New York State

Sheldon Silver is getting out of prison

A six-year legal saga once again works in favor of the felonious former Assembly speaker.

Former Assembly Speaker Sheldon Silver.

Former Assembly Speaker Sheldon Silver. lev radin/Shutterstock

Former Assembly Speaker Sheldon Silver is getting released to home confinement after serving less than a year of the six-and-a-half year sentence for corruption he began last August. 

The Yeshiva World first reported this morning that Silver would be released under the CARES Act, which allows federal inmates to be released to home confinement during the COVID-19 pandemic. “At this time the family is asking for privacy to deal with Mr. Silver's medical issues which he has some serious ones that are ongoing,” Rabbi Akiva Homnick of the criminal justice advocacy group Pidyon Shvuyai Yisroel told City & State, citing a conversation with an unnamed family member of the former speaker. “He's expected home momentarily.”

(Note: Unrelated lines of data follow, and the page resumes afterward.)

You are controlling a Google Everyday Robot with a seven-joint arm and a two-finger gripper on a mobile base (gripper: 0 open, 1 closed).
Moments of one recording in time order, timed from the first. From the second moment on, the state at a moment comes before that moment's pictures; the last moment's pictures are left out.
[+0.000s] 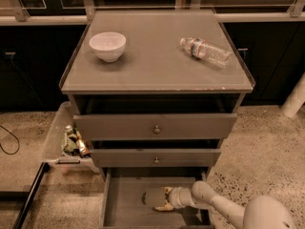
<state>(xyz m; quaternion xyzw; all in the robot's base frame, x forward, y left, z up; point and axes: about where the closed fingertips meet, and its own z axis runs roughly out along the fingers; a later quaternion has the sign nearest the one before) 0.541 -0.070 0.134 -0.56 0.71 0.25 0.35</state>
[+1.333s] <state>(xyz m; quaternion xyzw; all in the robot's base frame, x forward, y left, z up) 0.527 -0.074 0.157 -0.56 0.72 0.26 0.33</state>
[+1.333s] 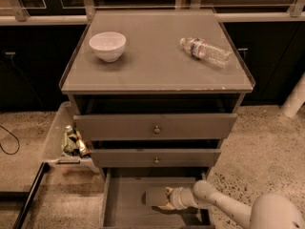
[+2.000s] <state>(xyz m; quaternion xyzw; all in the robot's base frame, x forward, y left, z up) 0.514 -0.105 0.279 -0.57 0.71 0.25 0.34</state>
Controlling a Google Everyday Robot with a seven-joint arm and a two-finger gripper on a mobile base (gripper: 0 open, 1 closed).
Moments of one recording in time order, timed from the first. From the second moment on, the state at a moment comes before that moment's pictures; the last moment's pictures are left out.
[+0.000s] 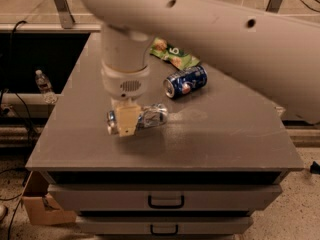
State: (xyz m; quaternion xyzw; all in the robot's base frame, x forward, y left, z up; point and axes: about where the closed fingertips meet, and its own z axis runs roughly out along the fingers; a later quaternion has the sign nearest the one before) arm 0.463 0.079 0.867 -0.81 0.58 0.06 0.05
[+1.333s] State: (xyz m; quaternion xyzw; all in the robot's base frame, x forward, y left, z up) arm 0.519 0.030 0.969 -0.61 0.70 0.26 0.26
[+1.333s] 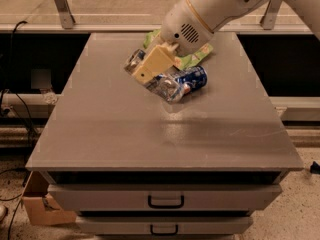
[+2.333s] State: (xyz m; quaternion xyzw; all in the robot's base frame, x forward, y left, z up) arm 0.515 0.014 0.987 -0.52 0.68 0.32 0.40
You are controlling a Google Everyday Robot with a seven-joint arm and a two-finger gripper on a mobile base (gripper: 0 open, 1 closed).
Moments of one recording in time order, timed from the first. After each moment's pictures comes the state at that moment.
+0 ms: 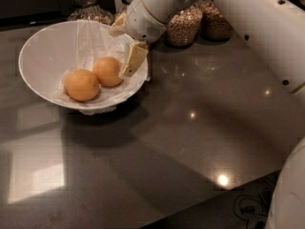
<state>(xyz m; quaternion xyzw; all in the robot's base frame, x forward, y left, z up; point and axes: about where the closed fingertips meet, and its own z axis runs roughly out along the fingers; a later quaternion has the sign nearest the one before) 0.606 0.071 0.934 -0.77 0.53 0.15 0.31</state>
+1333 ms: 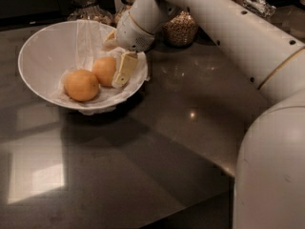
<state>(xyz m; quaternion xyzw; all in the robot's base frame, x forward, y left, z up) 0.617 0.098 0.891 -0.78 0.53 0.19 0.28</state>
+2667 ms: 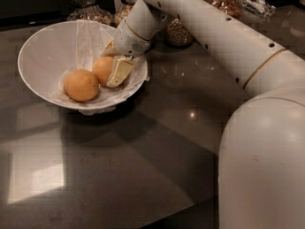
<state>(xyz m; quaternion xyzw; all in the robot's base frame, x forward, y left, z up) 0.627 0.109 0.864 -0.78 0.53 0.21 0.26</state>
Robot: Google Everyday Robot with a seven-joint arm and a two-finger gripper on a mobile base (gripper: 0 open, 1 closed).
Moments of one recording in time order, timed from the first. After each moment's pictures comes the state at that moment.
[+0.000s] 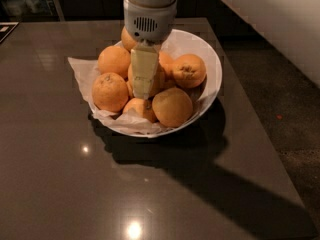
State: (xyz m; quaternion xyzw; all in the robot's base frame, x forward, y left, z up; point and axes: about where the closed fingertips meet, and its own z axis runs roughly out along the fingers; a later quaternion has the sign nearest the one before) arm 0.519 0.020 0.955 -0.65 0.76 -0.02 0.08
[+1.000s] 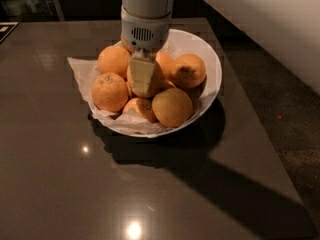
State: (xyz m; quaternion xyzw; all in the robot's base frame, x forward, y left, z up) arm 0.519 0.035 0.936 -0.66 0.74 0.00 0.07
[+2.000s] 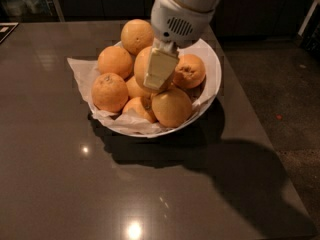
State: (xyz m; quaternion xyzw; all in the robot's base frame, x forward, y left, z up) arm 0.490 0.008 0.976 -0.65 0.74 0.06 0.18
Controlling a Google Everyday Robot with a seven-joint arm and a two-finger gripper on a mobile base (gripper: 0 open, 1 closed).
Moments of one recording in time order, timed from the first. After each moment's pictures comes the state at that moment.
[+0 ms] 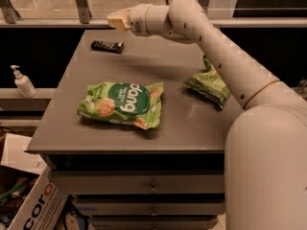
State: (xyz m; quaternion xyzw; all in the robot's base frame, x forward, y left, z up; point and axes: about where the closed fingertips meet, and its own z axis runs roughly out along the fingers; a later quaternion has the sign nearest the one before) arm 0.816 0.109 0.942 -0.42 0.63 0.29 0.58
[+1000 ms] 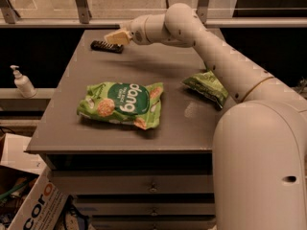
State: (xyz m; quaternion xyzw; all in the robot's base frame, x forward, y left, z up) arm 0.830 0.106 0.889 -0.42 0.68 0.27 0.54
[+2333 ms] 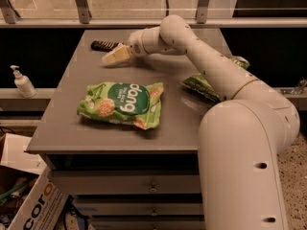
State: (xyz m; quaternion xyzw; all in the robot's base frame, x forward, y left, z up) arm 0.839 0.114 0.826 -0.43 0.71 0.28 0.49
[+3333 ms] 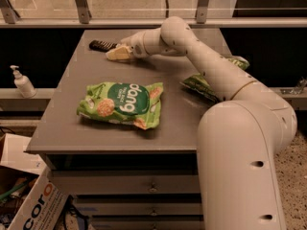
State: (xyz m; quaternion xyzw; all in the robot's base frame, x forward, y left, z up) arm 0.840 0.114 0.816 -0.43 0.71 0.28 0.48
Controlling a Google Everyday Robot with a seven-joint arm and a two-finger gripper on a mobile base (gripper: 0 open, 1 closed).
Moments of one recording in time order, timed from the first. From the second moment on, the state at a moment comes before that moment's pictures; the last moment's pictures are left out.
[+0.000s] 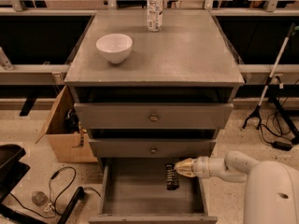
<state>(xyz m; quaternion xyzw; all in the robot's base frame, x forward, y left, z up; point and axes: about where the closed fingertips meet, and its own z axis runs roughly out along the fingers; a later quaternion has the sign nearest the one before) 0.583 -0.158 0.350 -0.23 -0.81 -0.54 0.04</state>
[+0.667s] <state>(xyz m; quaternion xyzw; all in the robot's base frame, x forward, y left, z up) 0.590 -0.145 0.321 -0.29 -0.80 -0.53 -0.02</state>
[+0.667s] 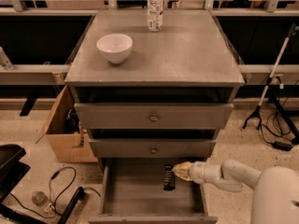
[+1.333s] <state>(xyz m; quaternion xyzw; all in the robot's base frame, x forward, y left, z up) 0.590 -0.145 0.321 -0.29 -0.80 -0.53 -0.02</state>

When Silver is in fact getting released from federal prison remains to be seen. The New York Post reportedMonday that prosecutors with the Southern District of New York are resisting efforts by the federal Bureau of Prisons to release Silver from Federal Correctional Institution, Otisville in Orange County. A spokesperson for the bureau would not confirm or deny that Silver is getting released. “For privacy, safety, and security reasons, we do not discuss release plans for any inmate,” the spokesperson said in an email. NY1 reports that Silver was being processed for release as of noon today. 

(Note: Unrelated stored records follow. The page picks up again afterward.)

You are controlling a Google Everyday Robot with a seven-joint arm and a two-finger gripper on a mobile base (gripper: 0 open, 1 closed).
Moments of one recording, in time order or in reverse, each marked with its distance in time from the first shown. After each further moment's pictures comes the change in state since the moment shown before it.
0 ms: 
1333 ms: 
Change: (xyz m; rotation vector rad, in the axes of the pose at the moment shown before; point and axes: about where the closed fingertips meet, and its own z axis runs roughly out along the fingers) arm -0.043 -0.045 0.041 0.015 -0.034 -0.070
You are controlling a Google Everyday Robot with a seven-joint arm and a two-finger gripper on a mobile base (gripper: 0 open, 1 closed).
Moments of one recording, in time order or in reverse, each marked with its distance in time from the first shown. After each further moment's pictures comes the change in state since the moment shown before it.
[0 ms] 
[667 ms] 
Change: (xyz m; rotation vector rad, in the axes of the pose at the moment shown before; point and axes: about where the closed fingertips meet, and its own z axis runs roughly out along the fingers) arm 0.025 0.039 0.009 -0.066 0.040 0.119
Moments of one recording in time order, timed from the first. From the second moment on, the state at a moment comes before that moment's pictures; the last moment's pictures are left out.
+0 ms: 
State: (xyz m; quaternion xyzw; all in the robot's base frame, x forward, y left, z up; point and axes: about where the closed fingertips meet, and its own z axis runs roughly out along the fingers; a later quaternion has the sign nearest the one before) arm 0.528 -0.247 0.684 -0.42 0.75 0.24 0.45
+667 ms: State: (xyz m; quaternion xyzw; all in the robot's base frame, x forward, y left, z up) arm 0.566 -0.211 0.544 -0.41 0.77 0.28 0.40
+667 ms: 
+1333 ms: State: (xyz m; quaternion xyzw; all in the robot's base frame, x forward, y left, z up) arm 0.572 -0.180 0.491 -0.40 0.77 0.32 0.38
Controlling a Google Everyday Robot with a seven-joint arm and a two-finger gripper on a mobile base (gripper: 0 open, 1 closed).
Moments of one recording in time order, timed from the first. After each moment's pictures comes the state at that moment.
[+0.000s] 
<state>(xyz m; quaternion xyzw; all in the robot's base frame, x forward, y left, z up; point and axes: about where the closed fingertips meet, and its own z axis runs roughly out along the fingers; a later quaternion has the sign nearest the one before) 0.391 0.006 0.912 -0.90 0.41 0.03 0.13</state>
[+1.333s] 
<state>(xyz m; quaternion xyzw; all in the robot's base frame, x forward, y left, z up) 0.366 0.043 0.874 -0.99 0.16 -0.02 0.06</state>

The suspense over Silver’s seemingly impending release to home confinement is the latest twist in a yearslong legal saga following the 2015 arrest that toppled the longtime Democratic Assembly speaker from the pinnacle of state power. He was convicted later that year on seven counts of corruption, including honest services fraud, money laundering and extortion and sentenced to 12 months in prison in 2016. That conviction, however, was overturned the next year, but then he got sentenced to seven years for corruption in 2018. Two years’ worth of legal arguments later, Silver began serving his current sentence at Otisville, a medium-security facility that has housed other political notables like the Republican former state Senate Majority Leader Dean Skelos, who was released from prison in April. 

A rumored move by former President Donald Trump to grant Silver clemency never materialized. But in the end, it would have only saved him a few months on the inside of a federal penitentiary anyway if and when Silver does get released to home confinement.

Correction: A previous version of this story incorrectly described the location of the Federal Correctional Institution, Otisville.